§ **Assignment**
What's wanted is the full listing, reproduced exactly.

^^^^^^^^

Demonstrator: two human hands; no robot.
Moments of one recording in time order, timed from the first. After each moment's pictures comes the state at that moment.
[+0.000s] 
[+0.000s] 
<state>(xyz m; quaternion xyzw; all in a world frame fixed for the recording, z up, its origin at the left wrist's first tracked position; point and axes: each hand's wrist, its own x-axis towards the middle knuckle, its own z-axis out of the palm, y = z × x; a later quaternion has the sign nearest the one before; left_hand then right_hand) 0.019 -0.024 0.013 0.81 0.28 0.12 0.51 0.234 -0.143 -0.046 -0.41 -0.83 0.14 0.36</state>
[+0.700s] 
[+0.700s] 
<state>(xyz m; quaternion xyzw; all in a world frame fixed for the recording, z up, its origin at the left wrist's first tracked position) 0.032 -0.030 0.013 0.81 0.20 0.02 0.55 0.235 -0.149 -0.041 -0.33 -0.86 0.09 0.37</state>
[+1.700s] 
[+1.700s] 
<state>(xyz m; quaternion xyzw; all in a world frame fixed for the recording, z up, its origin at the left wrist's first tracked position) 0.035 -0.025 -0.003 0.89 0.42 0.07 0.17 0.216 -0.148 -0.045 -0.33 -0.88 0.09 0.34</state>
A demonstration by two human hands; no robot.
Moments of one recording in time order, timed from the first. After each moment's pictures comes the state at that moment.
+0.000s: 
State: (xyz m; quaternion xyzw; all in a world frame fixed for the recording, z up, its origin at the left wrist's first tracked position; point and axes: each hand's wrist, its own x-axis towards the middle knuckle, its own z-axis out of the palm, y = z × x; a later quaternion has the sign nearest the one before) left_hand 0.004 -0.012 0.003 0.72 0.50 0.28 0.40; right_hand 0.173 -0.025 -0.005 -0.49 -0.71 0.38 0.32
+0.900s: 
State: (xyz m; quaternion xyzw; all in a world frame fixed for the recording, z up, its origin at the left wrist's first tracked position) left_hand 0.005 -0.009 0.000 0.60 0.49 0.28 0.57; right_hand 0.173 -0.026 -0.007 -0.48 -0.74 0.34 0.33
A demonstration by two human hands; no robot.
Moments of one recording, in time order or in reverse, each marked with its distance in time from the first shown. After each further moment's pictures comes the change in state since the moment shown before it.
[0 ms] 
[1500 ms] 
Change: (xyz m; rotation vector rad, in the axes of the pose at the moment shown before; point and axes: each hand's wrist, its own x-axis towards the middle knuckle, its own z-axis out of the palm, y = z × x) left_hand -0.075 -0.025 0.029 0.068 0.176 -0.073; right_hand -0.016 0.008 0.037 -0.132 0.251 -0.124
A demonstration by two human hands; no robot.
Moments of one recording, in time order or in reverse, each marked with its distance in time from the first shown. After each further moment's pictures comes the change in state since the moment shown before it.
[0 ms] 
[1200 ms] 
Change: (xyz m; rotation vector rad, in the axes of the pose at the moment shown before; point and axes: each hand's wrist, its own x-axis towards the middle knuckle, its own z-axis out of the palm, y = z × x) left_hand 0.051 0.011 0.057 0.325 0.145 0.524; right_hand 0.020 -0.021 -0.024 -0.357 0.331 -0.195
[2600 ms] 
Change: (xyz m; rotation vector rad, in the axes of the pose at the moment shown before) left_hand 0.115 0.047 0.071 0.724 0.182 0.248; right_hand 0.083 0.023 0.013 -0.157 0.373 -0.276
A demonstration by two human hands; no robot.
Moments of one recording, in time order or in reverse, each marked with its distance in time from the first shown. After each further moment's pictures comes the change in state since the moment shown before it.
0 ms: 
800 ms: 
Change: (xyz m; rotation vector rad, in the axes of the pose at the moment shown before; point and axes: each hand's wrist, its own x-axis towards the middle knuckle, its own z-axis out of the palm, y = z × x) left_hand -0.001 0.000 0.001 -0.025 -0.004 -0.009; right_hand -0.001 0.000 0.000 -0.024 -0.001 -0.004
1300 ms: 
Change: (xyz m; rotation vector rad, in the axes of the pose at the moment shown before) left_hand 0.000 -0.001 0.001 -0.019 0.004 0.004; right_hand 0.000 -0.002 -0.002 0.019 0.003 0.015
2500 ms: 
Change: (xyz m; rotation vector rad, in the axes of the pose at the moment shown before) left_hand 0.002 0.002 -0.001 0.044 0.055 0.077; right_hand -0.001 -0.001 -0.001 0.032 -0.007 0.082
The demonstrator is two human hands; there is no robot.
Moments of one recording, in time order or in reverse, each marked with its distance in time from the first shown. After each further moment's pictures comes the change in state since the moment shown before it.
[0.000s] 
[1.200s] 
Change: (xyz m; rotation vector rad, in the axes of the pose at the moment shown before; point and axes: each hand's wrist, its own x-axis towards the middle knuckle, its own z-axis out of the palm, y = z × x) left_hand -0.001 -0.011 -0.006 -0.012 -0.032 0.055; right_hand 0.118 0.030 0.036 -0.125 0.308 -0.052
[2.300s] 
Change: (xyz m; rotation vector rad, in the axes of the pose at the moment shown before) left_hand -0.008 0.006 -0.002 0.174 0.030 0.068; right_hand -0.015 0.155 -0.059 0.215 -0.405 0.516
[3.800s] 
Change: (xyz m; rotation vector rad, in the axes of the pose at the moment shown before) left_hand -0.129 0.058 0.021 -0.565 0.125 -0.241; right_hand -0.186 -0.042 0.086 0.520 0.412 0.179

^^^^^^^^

§ **Task answer**
Demonstrator: two human hands; no robot.
Moments of one recording in time order, timed from the first. After each moment's pictures comes the state at that moment.
[+0.000s] 
[+0.000s] 
<state>(xyz m; quaternion xyzw; all in a world frame fixed for the recording, z up, its origin at the left wrist's first tracked position; point and axes: each hand's wrist, its own x-axis towards the middle knuckle, its own z-axis out of the palm, y = z × x; a later quaternion has the sign nearest the one before; left_hand then right_hand) 0.019 -0.024 0.013 0.81 0.28 0.12 0.51 0.234 -0.143 -0.046 -0.41 -0.83 0.14 0.36</state>
[+0.700s] 
[+0.700s] 
<state>(xyz m; quaternion xyzw; all in a world frame fixed for the recording, z up, its origin at the left wrist's first tracked position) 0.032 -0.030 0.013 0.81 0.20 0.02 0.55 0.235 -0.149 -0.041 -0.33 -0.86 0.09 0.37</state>
[+1.700s] 
[+1.700s] 
<state>(xyz m; quaternion xyzw; all in a world frame fixed for the recording, z up, its origin at the left wrist's first tracked position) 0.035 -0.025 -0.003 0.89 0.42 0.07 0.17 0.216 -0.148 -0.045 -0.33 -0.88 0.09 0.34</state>
A demonstration by two human hands; no robot.
Moments of one recording in time order, timed from the first. After each moment's pictures comes the state at that moment.
+0.000s: 
State: (xyz m; quaternion xyzw; all in a world frame fixed for the recording, z up, its origin at the left wrist's first tracked position; point and axes: each hand's wrist, its own x-axis towards the middle knuckle, its own z-axis out of the palm, y = z × x; a later quaternion has the sign nearest the one before) left_hand 0.004 -0.012 0.003 0.72 0.50 0.28 0.40; right_hand 0.173 -0.025 -0.005 -0.49 -0.71 0.38 0.32
+0.900s: 
State: (xyz m; quaternion xyzw; all in a world frame fixed for the recording, z up, its origin at the left wrist's first tracked position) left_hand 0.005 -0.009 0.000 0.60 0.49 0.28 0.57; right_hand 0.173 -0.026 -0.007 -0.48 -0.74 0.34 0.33
A demonstration by two human hands; no robot.
Moments of one recording, in time order or in reverse, each marked with its distance in time from the first shown. After each further moment's pictures comes the change in state since the moment shown before it.
[0 ms] 
[1500 ms] 
Change: (xyz m; rotation vector rad, in the axes of the pose at the moment shown before; point and axes: each hand's wrist, its own x-axis towards the middle knuckle, its own z-axis out of the palm, y = z × x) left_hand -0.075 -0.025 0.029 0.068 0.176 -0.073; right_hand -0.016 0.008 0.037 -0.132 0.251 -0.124
A demonstration by two human hands; no robot.
Moments of one recording, in time order or in reverse, each marked with its distance in time from the first shown. After each further moment's pictures comes the change in state since the moment shown before it.
[0 ms] 
[1200 ms] 
Change: (xyz m; rotation vector rad, in the axes of the pose at the moment shown before; point and axes: each hand's wrist, its own x-axis towards the middle knuckle, its own z-axis out of the palm, y = z × x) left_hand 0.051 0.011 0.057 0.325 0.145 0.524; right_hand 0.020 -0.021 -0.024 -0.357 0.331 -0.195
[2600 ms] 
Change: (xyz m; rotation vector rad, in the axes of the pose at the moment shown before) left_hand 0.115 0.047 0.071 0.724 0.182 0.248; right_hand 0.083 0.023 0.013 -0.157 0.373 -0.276
A demonstration by two human hands; no robot.
Moments of one recording, in time order or in reverse, each marked with its distance in time from the first shown. After each further moment's pictures comes the change in state since the moment shown before it.
0 ms: 
800 ms: 
Change: (xyz m; rotation vector rad, in the axes of the pose at the moment shown before; point and axes: each hand's wrist, its own x-axis towards the middle knuckle, its own z-axis out of the palm, y = z × x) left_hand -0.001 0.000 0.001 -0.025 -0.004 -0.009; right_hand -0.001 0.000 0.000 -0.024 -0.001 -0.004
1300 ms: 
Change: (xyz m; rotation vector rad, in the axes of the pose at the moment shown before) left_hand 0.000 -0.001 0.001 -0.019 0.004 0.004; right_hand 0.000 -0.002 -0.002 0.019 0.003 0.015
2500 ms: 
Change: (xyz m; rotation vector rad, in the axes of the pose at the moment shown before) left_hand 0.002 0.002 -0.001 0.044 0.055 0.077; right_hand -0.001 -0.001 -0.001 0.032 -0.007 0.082
The demonstrator is two human hands; there is no robot.
Moments of one recording, in time order or in reverse, each marked with its distance in time from the first shown. After each further moment's pictures comes the change in state since the moment shown before it.
[0.000s] 
[1.200s] 
Change: (xyz m; rotation vector rad, in the axes of the pose at the moment shown before; point and axes: each hand's wrist, its own x-axis towards the middle knuckle, its own z-axis out of the palm, y = z × x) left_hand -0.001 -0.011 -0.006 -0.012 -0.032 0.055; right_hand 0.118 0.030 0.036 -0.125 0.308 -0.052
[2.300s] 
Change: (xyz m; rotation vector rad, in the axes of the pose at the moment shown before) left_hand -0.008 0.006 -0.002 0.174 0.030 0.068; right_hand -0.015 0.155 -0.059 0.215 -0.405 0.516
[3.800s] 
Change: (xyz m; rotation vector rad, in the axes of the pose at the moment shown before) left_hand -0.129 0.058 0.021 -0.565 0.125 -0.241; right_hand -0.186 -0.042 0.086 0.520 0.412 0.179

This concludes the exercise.